Restate the whole of the data below word for word, skipping the images.

SOURCE DATA ▸
● ● ● ● ● ● ●
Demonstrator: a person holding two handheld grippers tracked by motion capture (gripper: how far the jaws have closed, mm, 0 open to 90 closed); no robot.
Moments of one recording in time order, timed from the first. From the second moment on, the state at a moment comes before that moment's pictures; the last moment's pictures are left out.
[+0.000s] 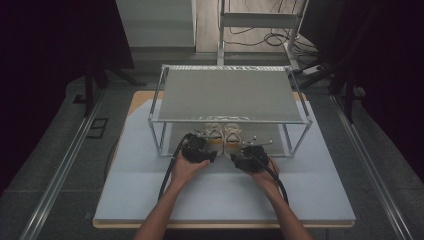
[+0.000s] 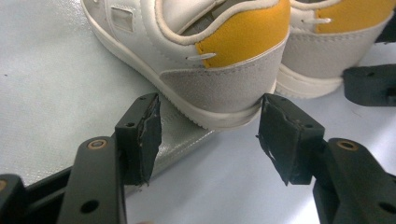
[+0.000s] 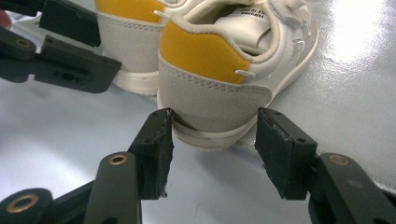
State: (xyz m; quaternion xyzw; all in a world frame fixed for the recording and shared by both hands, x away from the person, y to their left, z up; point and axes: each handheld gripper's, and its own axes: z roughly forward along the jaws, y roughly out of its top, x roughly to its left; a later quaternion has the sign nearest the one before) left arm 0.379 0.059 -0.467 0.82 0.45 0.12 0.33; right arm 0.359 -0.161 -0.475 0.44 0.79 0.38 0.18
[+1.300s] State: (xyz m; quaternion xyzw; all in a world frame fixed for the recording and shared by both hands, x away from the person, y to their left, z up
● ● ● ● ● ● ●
EXPECTED ANSWER ▸
Demonstrator: a person holding two handheld grippers tracked by motion capture (gripper: how far the jaws have closed, mm, 0 open to 90 closed); no robot.
Moments of one recording in time order, timed from the first. From the second moment on, the state at a moment comes before that moment's pictures; the last moment's pictures are left out.
[+0.000s] 
[+0.000s] 
[+0.000s] 
State: (xyz m; quaternion xyzw; all in a world frame fixed for the recording and shared by both hands, x away from the person, y to their left, z up; point and axes: each handheld gripper's, and its own axes: z roughly forward along the jaws, y roughly out of its top, x roughly to its left; a later quaternion has the sign nearest the one before) left arm 0.379 0.059 -0.467 0.82 0.45 0.12 0.33; right arm 0.359 -0.161 -0.475 0.44 0.79 0.38 0.18
[+1.300s] State: (xyz m; quaternion xyzw; all in a world frame fixed for the recording and shared by both hands, x away from the person, y to their left, z up

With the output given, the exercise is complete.